For a hundred years or so the site of Carrickmines Castle has been a recorded monument. As such it is protected by the National Monuments Act that stipulates that it can only be tampered with (a) in the interests of public health and safety or (b) in the interests of archaeology. Neither applies: the castle site is a field, offering no threat to man or beast, and it hardly benefits archaeology to cover it in concrete. But no matter: to push ahead with the road plan the National Roads Authority, Dún Laoghaire–Rathdown County Council and the ministers for transport and environment simply denied that the castle site was a monument. (Strangely, the monument symbol previously attached to the castle disappeared from maps of County Dublin in the 1990s.) When in February 2003 in the Supreme Court the campaigners won a temporary injunction by proving that the castle was a monument, and so was protected by legislation, Minister for the Environment Martin Cullen—who also has responsibility for heritage—performed his great conjuring trick. Before going on his summer holidays he asked himself as heritage minister whether it was acceptable for him as environment minister to grant consent for the demolition of the site.

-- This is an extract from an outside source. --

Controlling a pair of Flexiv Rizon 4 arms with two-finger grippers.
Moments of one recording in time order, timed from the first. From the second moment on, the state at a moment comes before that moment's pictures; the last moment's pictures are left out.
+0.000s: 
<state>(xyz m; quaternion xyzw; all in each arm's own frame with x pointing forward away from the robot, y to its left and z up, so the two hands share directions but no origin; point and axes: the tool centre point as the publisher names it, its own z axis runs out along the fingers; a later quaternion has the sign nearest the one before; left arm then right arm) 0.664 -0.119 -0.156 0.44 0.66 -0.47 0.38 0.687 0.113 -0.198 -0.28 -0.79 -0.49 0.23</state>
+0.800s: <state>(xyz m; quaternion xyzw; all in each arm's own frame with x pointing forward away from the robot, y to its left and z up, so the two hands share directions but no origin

To cheers from the watching crowds of builders and developers—not to mention the property speculators who stand to make a fortune through ‘compensation’ for nearby lands—he said ‘Yes’, and the castle was doomed. In accordance with the law, his order was laid before the Dáil, but there was no vote; there wasn’t even a debate. The Oireachtas Policy Committee on Transport refused to hear evidence by the campaigners because there was ‘no time available’. And so the National Monuments Act was circumvented, just as it was in the 1970s over Wood Quay.

 
This has got to stop. Why is it so ‘unreasonable’, so ‘irresponsible’, to ask that our authorities respect historical sites and monuments when designing roads and roundabouts? Failing that, why can’t they just uphold the law, and stop trying to circumvent it? By being so bloody-minded about Carrickmines, the authorities have now made it a test case for all monuments, many more of which are in grave danger. Unbelievably, the archaeological landscape of Tara, one of our greatest treasures (and a major tourist attraction), is now threatened by the M3 motorway in County Meath, which will go straight through the Tara–Skreen Valley, destroying 70 buried monuments that lie directly in its path and adversely affecting another 70 that lie to either side. Other road projects elsewhere have also been designed without regard for heritage. Good luck to the Carrickminders. Let’s hope other sites are defended as stoutly.

 
Since this article was written the Carrickminders have appealed successfully to the Supreme Court. Granted a judicial review, they proved that the government had acted beyond its powers in consenting to the destruction of the site. The authorities have reacted by saying that the laws are too inflexible and must be changed.
David Edwards lectures in Irish history at University College Cork.